*YOUR GOAL:*
Please write the listing below out again exactly, leaving every picture behind.

*GIVEN DATA:*
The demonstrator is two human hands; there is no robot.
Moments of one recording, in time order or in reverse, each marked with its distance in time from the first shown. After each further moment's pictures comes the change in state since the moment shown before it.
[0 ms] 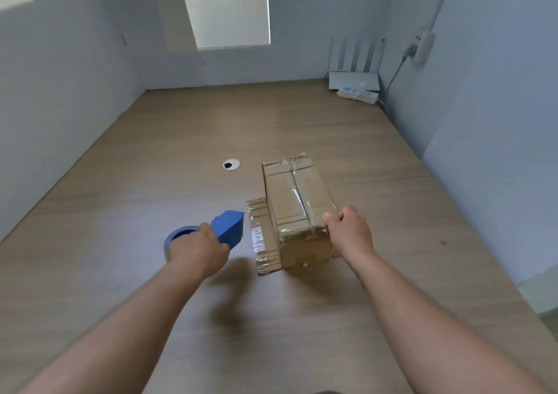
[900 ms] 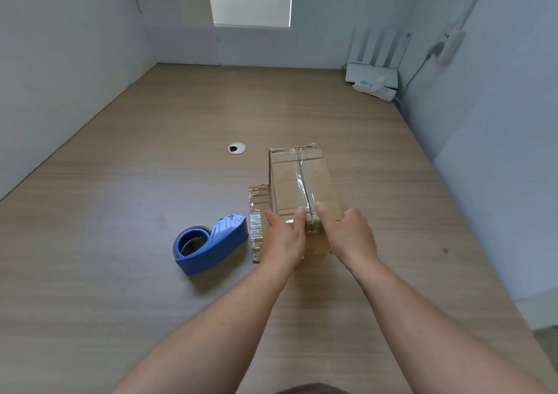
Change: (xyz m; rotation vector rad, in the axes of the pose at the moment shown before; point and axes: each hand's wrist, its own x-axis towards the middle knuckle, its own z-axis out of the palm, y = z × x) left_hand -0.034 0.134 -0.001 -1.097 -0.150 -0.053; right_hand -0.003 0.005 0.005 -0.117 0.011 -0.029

*TASK OUTPUT:*
The demonstrator is two human hands; there is no robot.
Moments of one recording, in time order or in reverse, each marked with its distance in time from the first shown. After each further moment's pictures comes the change in state since the moment shown before it.
[0 ms] 
[900 ms] 
Change: (xyz m; rotation vector rad, in the axes of the pose at the moment shown before; point and axes: each hand's wrist, its own x-axis towards the middle knuckle, its own z-axis out of the palm, y = z × x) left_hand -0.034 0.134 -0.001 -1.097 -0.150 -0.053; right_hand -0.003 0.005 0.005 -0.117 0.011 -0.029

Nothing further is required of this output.